Наступательный ресурс ударных армейских группировок был израсходован. Войска устали. Взять такой крупный город, как Варшава, превращённый немцами в мощнейшую крепость с разветвлённой системой обороны, охватывающей ближние и дальние окрестности, — такая задача оказалась для войск 1-го Белорусского фронта просто непосильной. Опыт взятия и зачистки крупных городов Рокоссовский и его штаб имели немалый, вспомнить хотя бы Сталинград. Но там была принципиально иная ситуация: полное окружение частично деморализованных войск, угнетаемых холодом, голодным пайком и неизвестностью. Восстание в Варшаве наступавшим ни сил, ни средств не прибавляло.

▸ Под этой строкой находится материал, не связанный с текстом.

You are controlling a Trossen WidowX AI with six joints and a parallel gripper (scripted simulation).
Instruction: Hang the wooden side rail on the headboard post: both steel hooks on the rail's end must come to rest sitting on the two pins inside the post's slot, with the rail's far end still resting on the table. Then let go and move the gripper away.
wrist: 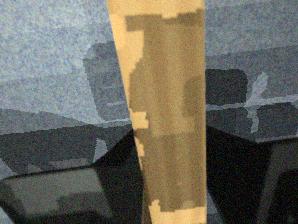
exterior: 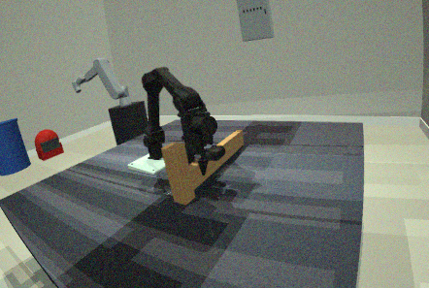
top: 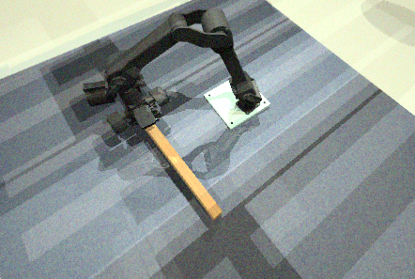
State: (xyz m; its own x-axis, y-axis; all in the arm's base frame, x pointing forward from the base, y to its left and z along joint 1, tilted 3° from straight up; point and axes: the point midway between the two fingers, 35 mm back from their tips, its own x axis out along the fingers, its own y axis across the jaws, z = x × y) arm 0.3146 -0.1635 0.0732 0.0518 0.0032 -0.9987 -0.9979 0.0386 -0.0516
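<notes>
Right now the headboard post is 100 mm to the right of my gripper tip, 50 mm above it and 10 mm behind it.
</notes>
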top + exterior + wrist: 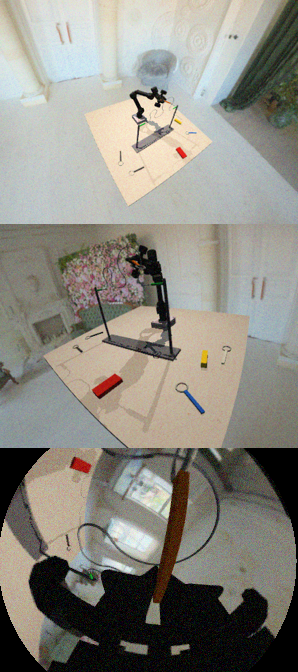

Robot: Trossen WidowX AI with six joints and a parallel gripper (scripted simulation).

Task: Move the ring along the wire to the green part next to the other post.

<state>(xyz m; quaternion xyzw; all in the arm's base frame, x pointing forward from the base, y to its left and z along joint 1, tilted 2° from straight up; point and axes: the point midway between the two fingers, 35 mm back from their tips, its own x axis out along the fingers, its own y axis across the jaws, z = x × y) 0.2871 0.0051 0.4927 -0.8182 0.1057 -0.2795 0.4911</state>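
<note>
Now: the orange-handled ring 80 mm to the left of my gripper tip, 40 mm below it and 10 mm ahead of it. The rest, counted from my gripper tip: red block 530 mm below, 390 mm ahead, 50 mm to the left; then yellow block 530 mm below, 420 mm to the left, 60 mm ahead; then blue-handled ring 540 mm below, 400 mm to the left, 290 mm ahead.
</note>
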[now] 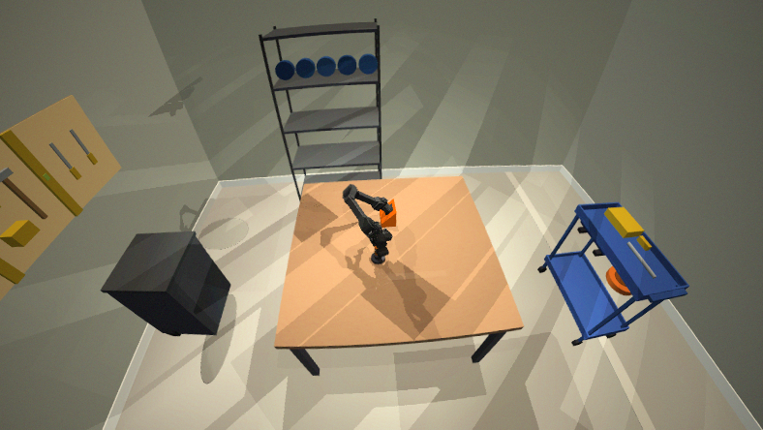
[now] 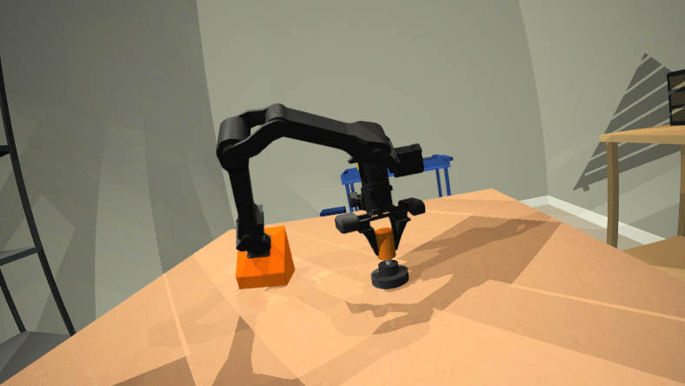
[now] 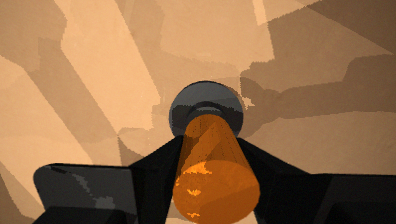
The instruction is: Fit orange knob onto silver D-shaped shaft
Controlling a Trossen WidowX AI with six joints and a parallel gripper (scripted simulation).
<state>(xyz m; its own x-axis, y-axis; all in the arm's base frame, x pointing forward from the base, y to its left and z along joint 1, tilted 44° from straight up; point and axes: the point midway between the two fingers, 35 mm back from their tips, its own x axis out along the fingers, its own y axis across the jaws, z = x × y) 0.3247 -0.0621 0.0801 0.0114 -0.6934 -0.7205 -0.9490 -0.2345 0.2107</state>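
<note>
Now: gripper tip 4 cm above the pedestal. Round my gripper tip: orange knob 3 cm above.
</note>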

Повстанцы на контакт ни со штабом фронта, ни со штабами армий не шли.
В один из дней августа Рокоссовский приехал на передовой наблюдательный пункт 2-й танковой армии. НП генерала Радзиевского был устроен на высокой заводской трубе. С неё и без стереотрубы и бинокля Варшава была как на ладони. Город горел. На улицах шли бои.

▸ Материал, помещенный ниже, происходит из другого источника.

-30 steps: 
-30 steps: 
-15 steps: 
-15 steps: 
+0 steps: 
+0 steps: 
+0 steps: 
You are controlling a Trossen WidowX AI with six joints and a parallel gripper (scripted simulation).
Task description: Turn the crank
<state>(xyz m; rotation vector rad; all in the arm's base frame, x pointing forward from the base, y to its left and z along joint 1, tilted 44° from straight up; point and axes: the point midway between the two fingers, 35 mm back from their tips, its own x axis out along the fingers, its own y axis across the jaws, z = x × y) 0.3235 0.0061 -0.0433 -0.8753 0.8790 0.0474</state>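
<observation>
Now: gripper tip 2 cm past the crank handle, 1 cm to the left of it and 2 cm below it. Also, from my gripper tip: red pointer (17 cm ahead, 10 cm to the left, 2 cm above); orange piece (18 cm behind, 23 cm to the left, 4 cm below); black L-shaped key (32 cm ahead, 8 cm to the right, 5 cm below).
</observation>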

26 августа 1944 года в Люблине Рокоссовский в беседе с английским журналистом Александром Вертом по поводу происходящего в Варшаве сказал: «Бур-Коморовский вместе со своими приспешниками ввалился сюда, как рыжий в цирке — как тот клоун, что появляется на арене в самый неподходящий момент и оказывается завёрнутым в ковёр… Если бы здесь речь шла всего-навсего о клоунаде, это не имело бы никакого значения, но речь идёт о политической авантюре, и авантюра эта будет стоить Польше сотни тысяч жизней. Это ужасающая трагедия, и сейчас всю вину за неё пытаются переложить на нас. Мне больно думать о тысячах и тысячах людей, погибших в нашей борьбе за освобождение Польши. Неужели же вы считаете, что мы не взяли бы Варшаву, если бы были в состоянии это сделать? Сама мысль о том, будто мы в некотором смысле боимся Армии Крайовой, нелепа до идиотизма».
Это сказано в самый разгар боёв, в известном смысле в пылу, и потому, как мне кажется, заслуживает особого внимания и доверия.

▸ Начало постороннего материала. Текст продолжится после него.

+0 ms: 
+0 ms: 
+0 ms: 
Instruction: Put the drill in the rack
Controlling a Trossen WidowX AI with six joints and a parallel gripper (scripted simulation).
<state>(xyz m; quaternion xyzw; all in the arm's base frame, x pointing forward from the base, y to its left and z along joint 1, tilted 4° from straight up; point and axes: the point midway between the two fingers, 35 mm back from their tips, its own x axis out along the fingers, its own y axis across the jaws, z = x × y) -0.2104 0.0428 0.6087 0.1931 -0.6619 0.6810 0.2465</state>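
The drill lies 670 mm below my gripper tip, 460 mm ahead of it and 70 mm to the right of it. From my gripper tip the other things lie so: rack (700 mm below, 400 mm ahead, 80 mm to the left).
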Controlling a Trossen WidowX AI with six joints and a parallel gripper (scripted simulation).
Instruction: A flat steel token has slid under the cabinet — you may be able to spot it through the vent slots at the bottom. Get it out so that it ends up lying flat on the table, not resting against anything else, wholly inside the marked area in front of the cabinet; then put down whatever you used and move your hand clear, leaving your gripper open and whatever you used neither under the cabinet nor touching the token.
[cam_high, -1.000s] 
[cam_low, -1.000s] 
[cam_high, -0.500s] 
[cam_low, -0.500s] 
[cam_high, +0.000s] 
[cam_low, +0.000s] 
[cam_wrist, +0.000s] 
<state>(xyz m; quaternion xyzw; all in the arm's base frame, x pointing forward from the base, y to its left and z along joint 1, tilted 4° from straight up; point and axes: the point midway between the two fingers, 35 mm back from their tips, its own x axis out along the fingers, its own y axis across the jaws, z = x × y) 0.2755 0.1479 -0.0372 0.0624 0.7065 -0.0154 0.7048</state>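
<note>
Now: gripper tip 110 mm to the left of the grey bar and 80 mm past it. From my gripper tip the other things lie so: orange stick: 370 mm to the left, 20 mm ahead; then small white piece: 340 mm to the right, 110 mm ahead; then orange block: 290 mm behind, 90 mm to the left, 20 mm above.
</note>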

Заграничный поход Красной армии начинался более чем сложно. Мало того что растягивались коммуникации и надо было постоянно подтягивать тылы, но и базы приходилось устраивать в незнакомой местности, где действовали оставленные абвером агенты, диверсанты, разведчики, а также группы и целые формирования, которые к Красной армии относились враждебно: украинские и белорусские националистические формирования, остатки бригады Каминского, всякого рода «бандеровцы», «мельниковцы», «бульбовцы». Немцы, уходя, оставили им достаточные арсеналы оружия и боеприпасов, снаряжение, продовольствие. В лесах и горах были оборудованы базы, схроны. Как только Красная армия заняла западные области Украины и Белоруссии, националистические батальоны (курени) начали активно действовать по тылам советских войск — на дорогах, в населённых пунктах, на станциях и даже в городах.
В этот день авангарды 3-го Украинского фронта вступили в Болгарию.
Начался заграничный поход Красной армии. Самое ожесточённое сопротивление наши войска встретили в Восточной Пруссии и Польше.
Ночами самолёты По-2 начали сбрасывать в расположение повстанцев контейнеры с медикаментами, оружием, боеприпасами и продовольствием. До 2 октября, когда восстание капитулировало немецкому гарнизону, наша авиация произвела 4821 самолётовылет. Половина из них — боевые.
Странно вели себя руководители восстания. Казалось бы, овладей мостами, и Красная армия ворвалась бы по ним в Варшаву. Тысячи жизней были бы спасены, а город не подвергся бы таким разрушениям.